As the Federal Reserve Board's expert on money laundering, Mr. Small is responsible for writing Bank Secrecy Act and know-your-customer rules. He also supervises two examiners and three investigators who grill banks suspected of laundering cash.

"He has been a crucial asset," said Herbert A. Biern, the deputy associate director of the Fed's division of supervision and regulation and Mr. Small's boss. "He has well-recognized, multifaceted talents in developing a Bank Secrecy Act program and overseeing and personally conducting investigations of complex instances of wrongdoing."

Mr. Small is well-known for being blunt and keeping an intense schedule. An early riser, he's in the Fed's gym by 5 a.m. to exercise before heading to his desk at 7:30. "I am nuts, and my wife tells me that," Mr. Small said. But his eating habits are so unhealthy "that I really need to exercise, and this is the only way to do it."

His biggest pending project is the much-anticipated know-your-customer rules. The regulation, in the works since May 1996, is expected to specify the steps a bank must take to verify customers' identities. "It will require banks to have systems in place so they know who they are dealing with," Mr. Small said.

The Treasury Department's Financial Crimes Enforcement Network had been working on a similar rule since 1994. But it dropped its independent effort this winter, deciding to defer to Mr. Small.

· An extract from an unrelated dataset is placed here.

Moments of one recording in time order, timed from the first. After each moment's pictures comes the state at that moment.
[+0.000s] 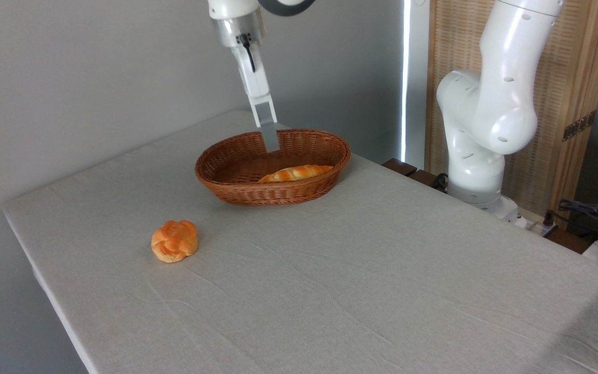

The Fed created Mr. Small's unit in 1989 when the Bank of Credit and Commerce International scandal surfaced. Examiners contact his unit whenever they detect suspect transactions that could be part of a money- laundering scheme.

For example, an examiner recently notified him that a bank had an account with scores of large deposits and withdrawals. Mr. Small dispatched an investigator to determine what was happening. "We dig around and do background checks on the account holders," he said.

It wasn't always like this. Before 1991 the Fed would notify other law enforcement agencies of the trouble and then basically ignore it.

"Now we report it and look at it ourselves," he said. "The cops have so much to do that if we can find out what is wrong and package it for them, then it is a lot less work to bring it to prosecution."

He began the unit solo. In fact, he was also expected to help litigate enforcement actions. "The Fed didn't think it would be a full-time job," he said.

Eight years later, Mr. Small still finds himself working on BCCI-related cases. He was intimately involved in preparing fraud charges against former top BCCI official Ghaith R. Pharaon, who was fined $37 million by the Fed in February. All told, his unit has sought to recover nearly $1 billion for BCCI victims.

Mr. Small has worked for a variety of government agencies since graduating from Hofstra University law school in 1980. He began prosecuting price-fixing and bid-rigging cases in the antitrust division at the Justice Department before taking over the organized crime unit in the department's Los Angeles office. He spent a year as acting deputy assistant Treasury secretary for law enforcement before joining the Fed in 1989.